TASK INSTRUCTIONS:
Extract each line holding the word "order" from the entries.

*** Block opens ***

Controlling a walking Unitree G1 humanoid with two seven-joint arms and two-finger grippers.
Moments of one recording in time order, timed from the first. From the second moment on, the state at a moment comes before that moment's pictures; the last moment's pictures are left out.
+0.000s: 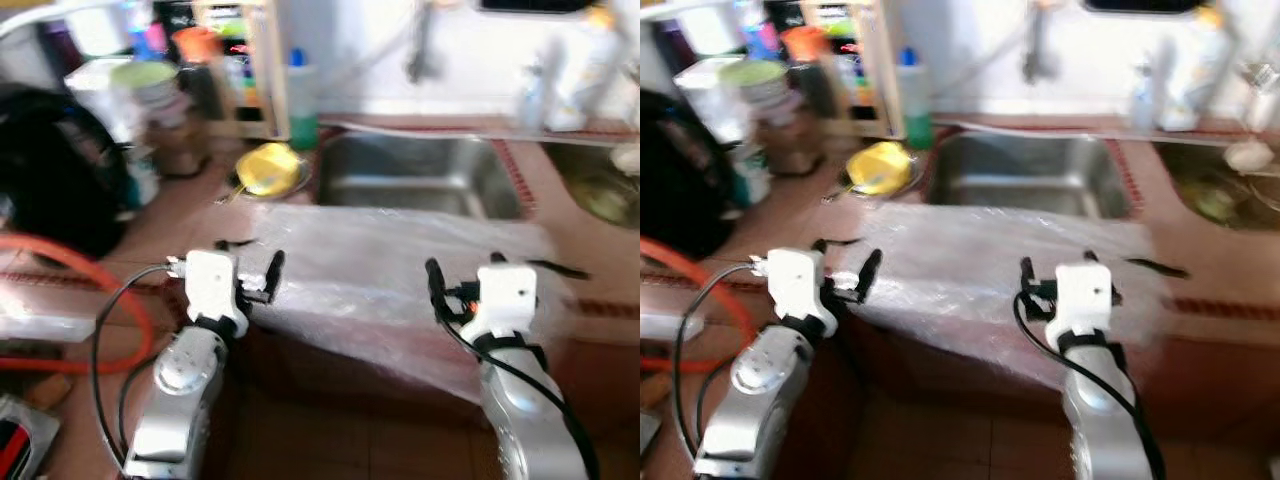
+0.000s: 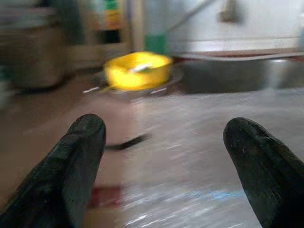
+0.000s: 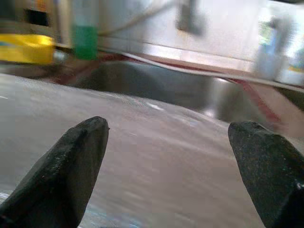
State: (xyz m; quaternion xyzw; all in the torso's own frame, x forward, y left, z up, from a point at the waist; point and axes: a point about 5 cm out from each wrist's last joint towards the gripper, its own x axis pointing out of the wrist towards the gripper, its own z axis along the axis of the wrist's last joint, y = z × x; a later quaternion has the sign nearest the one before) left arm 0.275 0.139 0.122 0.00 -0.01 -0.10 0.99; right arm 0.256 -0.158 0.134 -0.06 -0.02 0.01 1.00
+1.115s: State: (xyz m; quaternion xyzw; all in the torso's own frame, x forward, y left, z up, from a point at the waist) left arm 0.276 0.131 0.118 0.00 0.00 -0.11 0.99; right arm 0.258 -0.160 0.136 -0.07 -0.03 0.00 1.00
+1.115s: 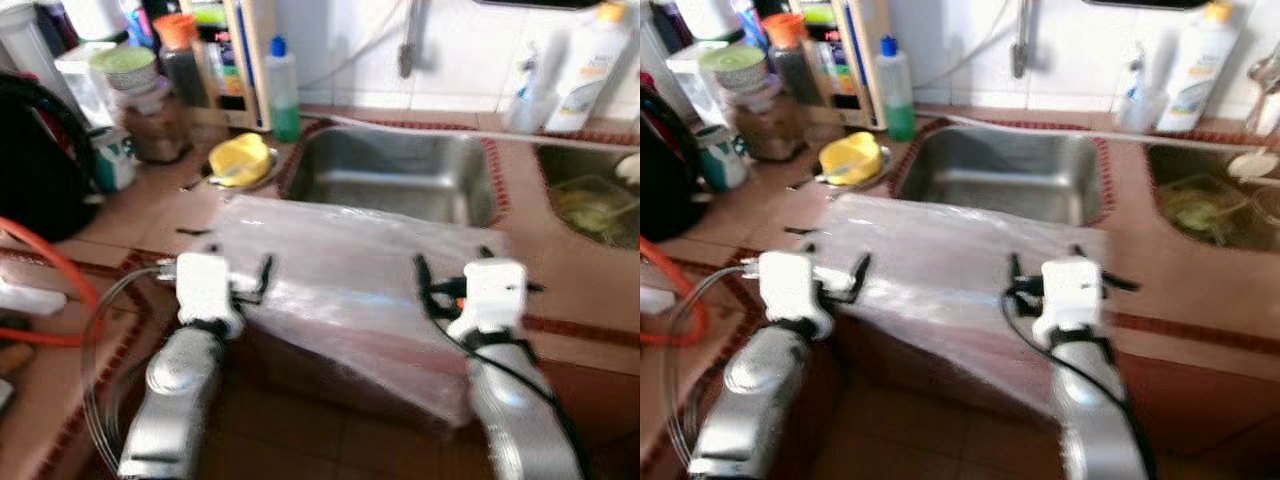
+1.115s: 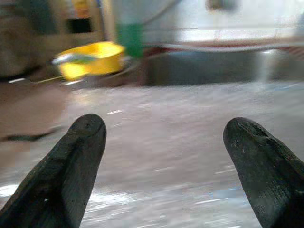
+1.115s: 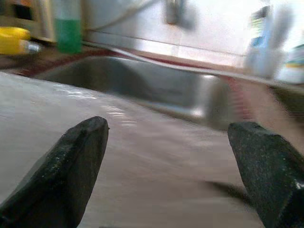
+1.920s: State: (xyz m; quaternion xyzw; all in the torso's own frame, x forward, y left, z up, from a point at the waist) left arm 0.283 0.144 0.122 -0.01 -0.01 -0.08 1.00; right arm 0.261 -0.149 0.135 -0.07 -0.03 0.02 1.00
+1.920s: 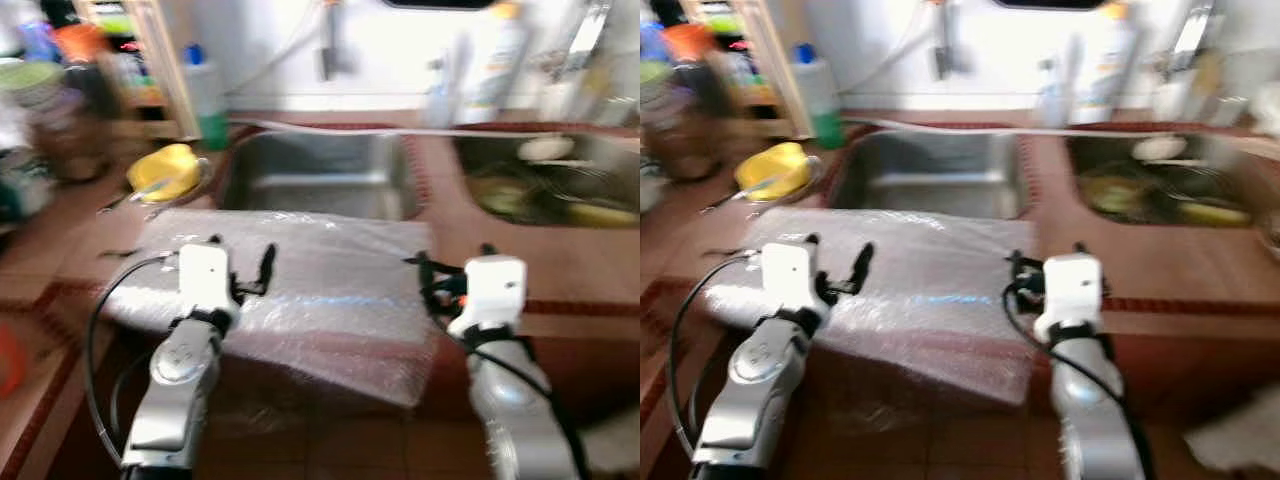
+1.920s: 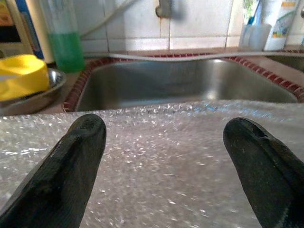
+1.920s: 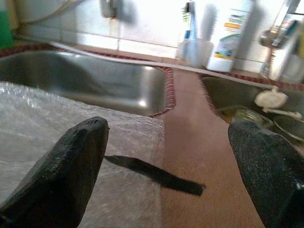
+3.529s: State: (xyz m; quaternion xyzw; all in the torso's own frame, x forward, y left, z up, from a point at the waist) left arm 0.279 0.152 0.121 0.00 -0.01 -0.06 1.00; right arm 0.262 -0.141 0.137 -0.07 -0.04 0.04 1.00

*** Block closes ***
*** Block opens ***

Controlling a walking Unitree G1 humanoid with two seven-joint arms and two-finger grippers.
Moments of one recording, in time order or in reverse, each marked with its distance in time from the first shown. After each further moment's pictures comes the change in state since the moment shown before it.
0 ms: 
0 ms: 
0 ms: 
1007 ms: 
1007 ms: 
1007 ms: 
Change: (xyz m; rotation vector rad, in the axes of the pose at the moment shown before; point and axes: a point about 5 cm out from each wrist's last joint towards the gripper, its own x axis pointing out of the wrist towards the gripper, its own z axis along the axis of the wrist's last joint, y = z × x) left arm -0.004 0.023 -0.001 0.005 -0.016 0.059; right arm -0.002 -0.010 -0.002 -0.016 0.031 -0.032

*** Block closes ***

ANSWER TO THIS PROBLEM:
Moments of one recording in time order, timed from the first. From the second moment on, the state at a moment comes before that moment's pictures; the last moment's pictures are left out.
Moments of one recording, in time order or in reverse, each marked with its distance in time from the first shown. After each further moment's pictures comes the change in state since the moment shown before it.

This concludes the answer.